Print exactly the lines that run from the opening line of the material through the line with "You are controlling", and nothing else, leaving out pictures.
====== DATASET EXTRACT
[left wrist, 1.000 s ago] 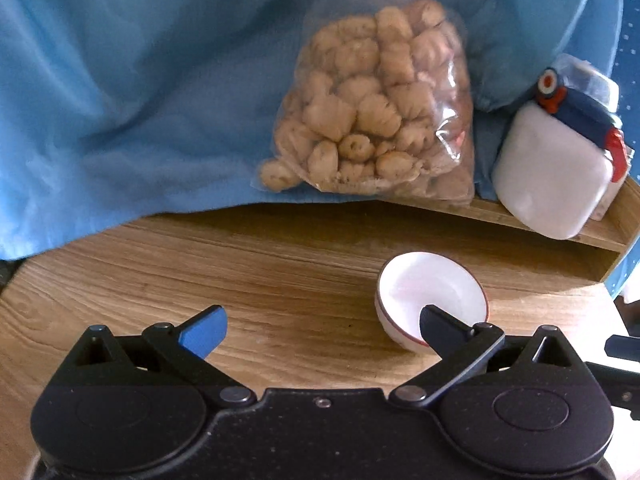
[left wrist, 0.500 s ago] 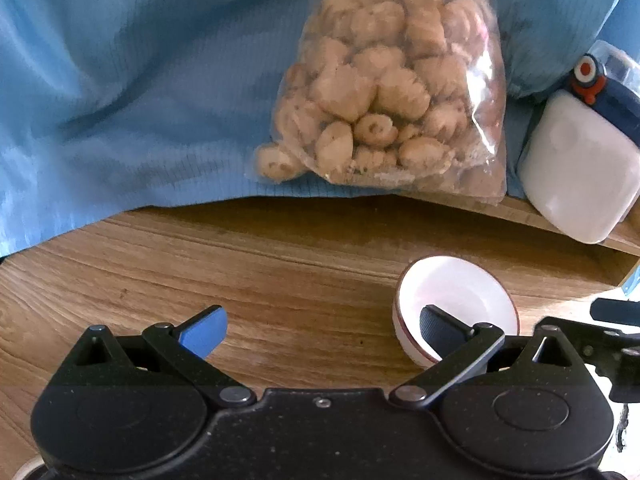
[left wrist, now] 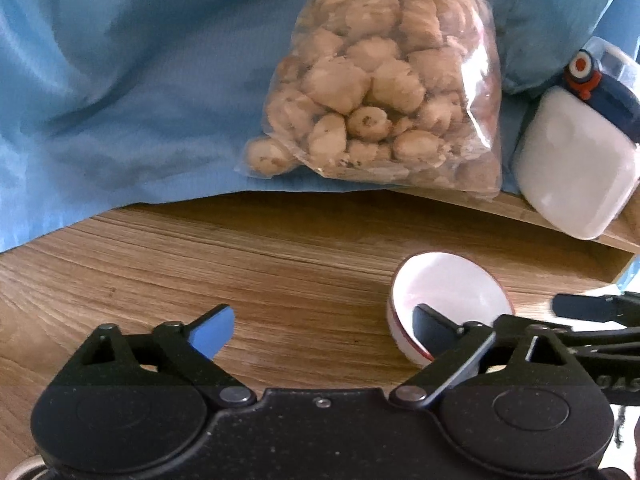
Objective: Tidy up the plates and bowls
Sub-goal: 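Move both tools to the second white red-rimmed bowl and grasp its rim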
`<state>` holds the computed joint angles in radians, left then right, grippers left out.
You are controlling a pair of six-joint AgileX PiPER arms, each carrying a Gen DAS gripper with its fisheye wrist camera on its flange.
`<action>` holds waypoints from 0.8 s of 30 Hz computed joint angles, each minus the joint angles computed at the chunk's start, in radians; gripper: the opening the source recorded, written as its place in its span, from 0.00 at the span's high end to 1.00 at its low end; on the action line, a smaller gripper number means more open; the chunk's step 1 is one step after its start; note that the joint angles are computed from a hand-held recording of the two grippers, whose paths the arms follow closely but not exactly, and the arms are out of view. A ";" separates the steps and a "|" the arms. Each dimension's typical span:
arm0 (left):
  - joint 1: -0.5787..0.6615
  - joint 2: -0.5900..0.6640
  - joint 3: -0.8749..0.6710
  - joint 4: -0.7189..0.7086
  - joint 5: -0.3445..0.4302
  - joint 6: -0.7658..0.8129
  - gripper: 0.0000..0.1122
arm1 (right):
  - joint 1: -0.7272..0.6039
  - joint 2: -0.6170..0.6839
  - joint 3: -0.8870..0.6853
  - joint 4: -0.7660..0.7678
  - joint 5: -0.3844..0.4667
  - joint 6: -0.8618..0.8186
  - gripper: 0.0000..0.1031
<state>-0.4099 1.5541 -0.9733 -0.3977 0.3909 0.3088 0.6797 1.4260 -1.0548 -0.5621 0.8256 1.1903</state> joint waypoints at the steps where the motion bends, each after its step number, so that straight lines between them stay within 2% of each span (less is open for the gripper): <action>1: 0.008 0.001 -0.001 -0.041 0.011 0.039 0.24 | 0.000 0.001 0.001 0.003 -0.008 0.000 0.31; 4: 0.035 0.009 -0.005 -0.169 0.044 0.160 0.34 | 0.006 0.007 -0.004 -0.002 -0.015 0.004 0.40; 14: 0.056 0.009 0.002 -0.343 0.097 0.310 0.61 | -0.008 0.024 -0.019 0.047 -0.057 -0.046 0.49; 19: 0.093 0.014 0.014 -0.494 0.159 0.435 0.80 | -0.021 0.013 -0.001 0.069 -0.096 -0.061 0.58; 24: 0.091 0.024 0.002 -0.505 0.177 0.443 0.84 | -0.038 0.018 -0.002 0.112 -0.121 -0.104 0.58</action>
<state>-0.3189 1.5780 -0.9712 -0.9025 0.5682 0.7513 0.6414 1.4436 -1.0564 -0.4498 0.7050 1.0859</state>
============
RESPONSE TO THIS EXERCISE:
[left wrist, 1.000 s ago] 
[left wrist, 0.500 s ago] 
[left wrist, now] 
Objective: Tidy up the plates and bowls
Sub-goal: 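Move both tools to the second white red-rimmed bowl and grasp its rim
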`<state>` holds the computed joint angles in radians, left then right, grippers left out.
You are controlling a pair of six-joint AgileX PiPER arms, each carrying a Gen DAS gripper with its fisheye wrist camera on its flange.

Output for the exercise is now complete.